Hello everybody!
Today I'd like to share with you an interesting case of Network Redundancy with static Vxlan Tunnel. Please see below for more information on the topic.
ISSUE DESCRIPTION
Customer X has an IS-IS running MPLS network. All of the clients for system A are located on Site 1. Server Farm 1 and Server Farm 2 are the distributed virtual server resources for these clients.
Server Farm 2 is located on Site 2. Static Vxlan is used for servers to extend server network in order to keep servers synchronized. Layer3 gateways of clients and servers are configured on PE3 & PE4, which are dual-active systems based on M-LAG.

In scope of redundancy tests:
PE3 is powered off - there is no service interruption;
PE3 is powered off + PE1 is powered off - there is no service interruption;
PE3 is powered on while PE 1 is powered off - there is no service interruption;
PE3 is powered on + PE 1 is powered on - there is no service interruption.
After a few minutes of PE1 being powered on, PE4 is immediately powered off: there is a service interruption for approximately 1.5 minutes. All of the servers are rebooted in order to select masters because the heartbeat over Vxlan and L3 connection between witness server and server farms are down.

The Vxlan tunnel is down and L3 gateways are not reachable during this period.
HANDLING PROCESS
Traffic is recovered 1.5 minutes later without any configurations.
ROOT CAUSE
According to the ISIS configurations on the PE devices, set-overload on-startup is configured with the default settings, that is, 10 minutes.
'If an IS-IS device needs to be temporarily isolated, configure the IS-IS device to enter the overload state to prevent other devices from forwarding traffic to this IS-IS device and prevent blackhole routes.'
When PE4 is powered off 10 minutes prior to the PE1 startup (which is approximately 8.5 minutes), all traffic from PE3 & PE4 cannot be routed via PE1.

aa bb xxxx 12:38:11+03:00 PE1 %ISIS/3/isisDatabaseOverload(t):CID=0x8086055c-OID=1.3.6.1.3.37.2.0.1;The overload state of IS-IS LSDB changed. (isisSysInstance=1, isisSysLevelIndex=2, isisSysLevelOverloadState=2)
aa bb xxxx 12:48:00+03:00 PE1 %ISIS/3/isisDatabaseOverload(t):CID=0x8086055c-OID=1.3.6.1.3.37.2.0.1;The overload state of IS-IS LSDB changed. (isisSysInstance=1, isisSysLevelIndex=2, isisSysLevelOverloadState=1)

SOLUTION
Before redundancy tests, prepare an SOP document properly in order to estimate all possible scenarios.

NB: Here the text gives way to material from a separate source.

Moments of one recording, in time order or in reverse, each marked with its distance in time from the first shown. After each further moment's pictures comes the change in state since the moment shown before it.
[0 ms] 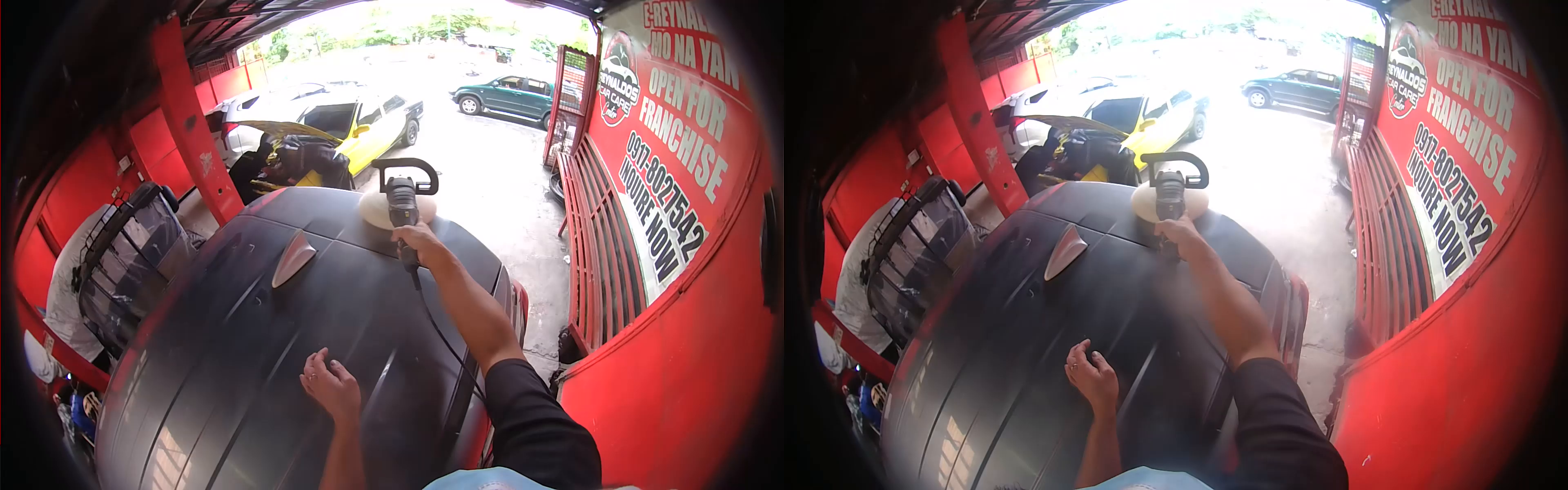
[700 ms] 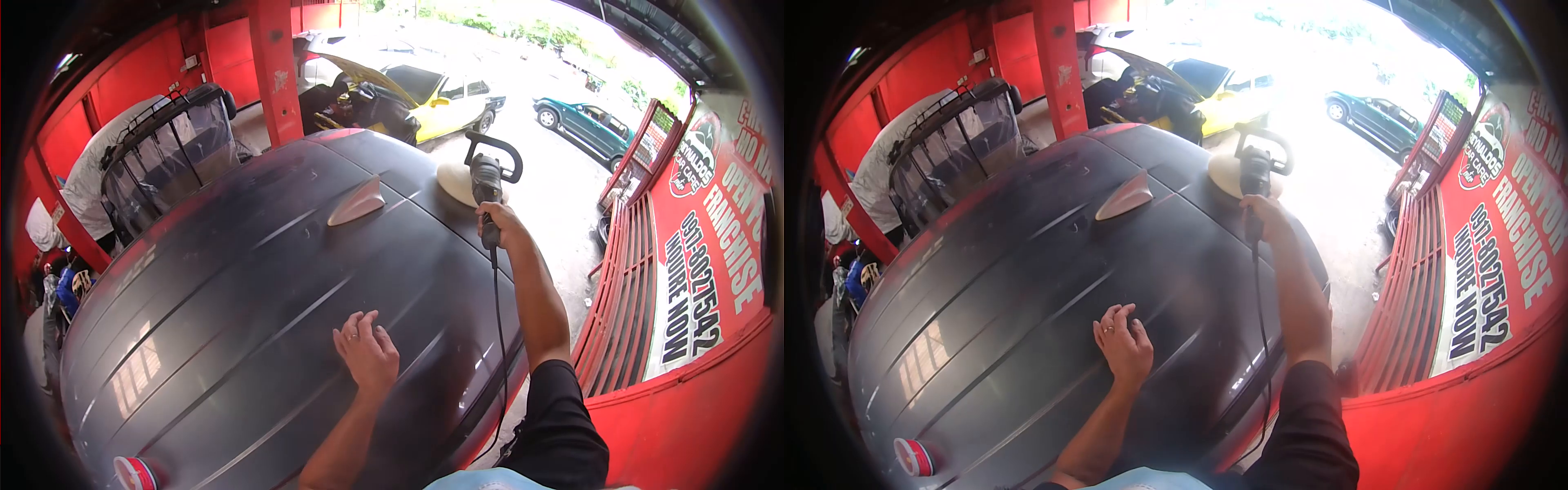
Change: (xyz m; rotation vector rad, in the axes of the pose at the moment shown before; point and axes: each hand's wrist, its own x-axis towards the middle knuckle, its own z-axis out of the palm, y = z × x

An alternate scenario for this topology can be suggested to the customer. Please refer to the below suggestions.
SUGGESTIONS AND SUMMARY
Do not use a distributed server architecture. Since all clients are located on Site 1, keep all active servers on Site 1.
Do not use only one gateway on Site 1.
Use the bgp evpn distributed vxlan scenario instead of static vxlan scenario to configure the same IP address on Site 1 and Site 2. This will allow the witness server to reach at least one of the server farms and prevent the rebooting of all servers. This allows all clients and Server Farm 1 to communicate via PE3 & PE4 even though PE1 & PE2 are not reachable.